O livro tem um capítulo bastante interessante que fala sobre o escutar tupi. Não é um entendimento de escuta como a compreendemos; a escuta tupi parte de formas diferentes quando o assunto é escutar. A escuta da cultura tupi tem por objetivo perceber o outro que está falando. Vou elencar aqui:
1) ouvido direito: ligado ao que é ativo, o impulso;
2) ouvido esquerdo: ligado ao acolhimento, abertura;
3) ouvido terra: é o que é tátil, do concreto;
4) ouvido água: é a parte emocional do sujeito, do afeto;
5) ouvido ar: é a parte da reflexão, argumentação;
6) ouvido fogo: é o convite para decidir as coisas, com intuição;
7) a integração dos ouvidos: é a simultaneidade, uma escuta integrada.
(DUNKER; THEBAS, 2021)
É muito interessante o que acontece no relacionamento tupi; em outros termos, eles procuram perceber os movimentos do outro. “[…] os indivíduos da tribo vão igualmente reconhecendo qual a característica de escuta de cada integrante da aldeia (DUNKER; THEBAS, 2021, p.165). Ao mesmo tempo, tal escuta propicia o exercício da empatia. “Por exemplo, se reconheço no outro a escuta da terra (concreta, tátil) posso, por exemplo, iniciar a conversa dizendo: “Sabe o que me toca em você?” […]” (DUNKER; THEBAS, 2021, p.165). O povo tupi compreendeu o ato de escutar com as relações do dia a dia, com a troca de experiências, ensinando, perguntando (DUNKER; THEBAS, 2021). A escuta tupi não é simplesmente receber uma demanda de palavras, é muito mais, isto é, é reconhecer as características de cada sujeito que está escutando (DUNKER; THEBAS, 2021). Para os tupis, a pessoa que escuta bem é mais importante do que a que fala bem. “A importância da escuta para os povos tupis se traduz no termo que utilizam para designar o cacique: Acanguatara. Esta palavra significa Cabeça Boa de Escutar” (DUNKER; THEBAS, 2021, p.166). É uma afirmação um tanto considerável; em outras palavras, para a realidade moderna, soa até como algo estrangeiro, que não é daqui. Por fim, a escuta tupi é um convite para uma reflexão por entre tantos barulhos e vozes de todos os tipos e alturas: não é simplesmente escutar, mas perceber o escutar. A escuta também comunica, entretanto, não o som como o conhecemos, ela é uma tradução silenciosa, mais límpida do que muitos ruídos por aí.
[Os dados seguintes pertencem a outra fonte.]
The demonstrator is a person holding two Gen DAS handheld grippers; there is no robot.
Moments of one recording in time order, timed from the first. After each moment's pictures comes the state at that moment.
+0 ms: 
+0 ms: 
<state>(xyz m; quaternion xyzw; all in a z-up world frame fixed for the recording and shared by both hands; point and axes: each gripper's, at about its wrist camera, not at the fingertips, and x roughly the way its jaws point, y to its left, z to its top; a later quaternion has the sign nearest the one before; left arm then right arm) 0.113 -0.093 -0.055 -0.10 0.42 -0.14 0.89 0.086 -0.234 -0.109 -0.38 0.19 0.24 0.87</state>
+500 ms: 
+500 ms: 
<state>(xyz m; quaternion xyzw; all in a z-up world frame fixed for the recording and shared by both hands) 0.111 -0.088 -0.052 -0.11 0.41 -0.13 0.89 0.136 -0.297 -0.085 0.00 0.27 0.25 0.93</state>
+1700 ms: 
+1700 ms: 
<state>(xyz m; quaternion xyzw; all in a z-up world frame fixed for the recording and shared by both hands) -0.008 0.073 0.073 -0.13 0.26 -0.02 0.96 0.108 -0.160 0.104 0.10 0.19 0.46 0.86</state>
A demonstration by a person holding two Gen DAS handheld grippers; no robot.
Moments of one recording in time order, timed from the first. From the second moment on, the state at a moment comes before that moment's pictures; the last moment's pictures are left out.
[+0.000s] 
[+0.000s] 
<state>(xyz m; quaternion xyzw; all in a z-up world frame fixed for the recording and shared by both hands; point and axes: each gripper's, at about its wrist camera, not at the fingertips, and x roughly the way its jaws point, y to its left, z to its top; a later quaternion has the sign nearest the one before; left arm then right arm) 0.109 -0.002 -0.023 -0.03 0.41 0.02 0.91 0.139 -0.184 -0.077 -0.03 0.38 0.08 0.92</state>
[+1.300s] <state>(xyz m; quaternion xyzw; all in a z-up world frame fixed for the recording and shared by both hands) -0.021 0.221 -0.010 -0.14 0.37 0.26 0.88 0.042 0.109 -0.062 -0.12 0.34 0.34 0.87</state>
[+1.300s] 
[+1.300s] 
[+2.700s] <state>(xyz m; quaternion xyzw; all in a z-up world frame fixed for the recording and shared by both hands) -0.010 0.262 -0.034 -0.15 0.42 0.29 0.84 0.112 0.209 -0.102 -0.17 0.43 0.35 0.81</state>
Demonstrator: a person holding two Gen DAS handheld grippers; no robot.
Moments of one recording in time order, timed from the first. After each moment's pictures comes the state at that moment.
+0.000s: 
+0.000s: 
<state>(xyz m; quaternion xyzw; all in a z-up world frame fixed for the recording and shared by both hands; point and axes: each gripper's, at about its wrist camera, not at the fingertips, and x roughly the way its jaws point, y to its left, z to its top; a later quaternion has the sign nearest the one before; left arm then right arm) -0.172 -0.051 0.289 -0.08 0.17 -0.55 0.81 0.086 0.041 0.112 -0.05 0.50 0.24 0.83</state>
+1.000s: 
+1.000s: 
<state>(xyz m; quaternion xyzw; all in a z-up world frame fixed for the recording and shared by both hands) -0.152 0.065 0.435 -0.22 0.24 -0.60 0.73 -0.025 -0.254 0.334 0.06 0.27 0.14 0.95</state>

Escutar, de acordo com o homem moderno, é fácil, mas escutar o escutar, bem, o caminho é um pouco mais longo. E para nós, cristãos, é importante frisar: o ministério de Jesus Cristo, além do anúncio do evangelho através da fala, Cristo também o anunciou pela escuta. Escutou das mais variadas pessoas, dos mais variados problemas; sim, o Salvador anunciou por meio do silêncio, do simplesmente olhar para o outro com amor, com total escuta. Não deixe de escutar o outro, escute, simplesmente escute. De fato, o período quaresmal é o convite para meditarmos sobre o sofrimento de Cristo Jesus, o Deus que anunciou, o Deus que escutou.
REFERÊNCIA
DUNKER, Christian Ingo Lenz e THEBAS, Cláudio. O palhaço e o psicanalista: como escutar os outros pode transformar vidas. 2.ed. São Paulo: Planeta, 2021.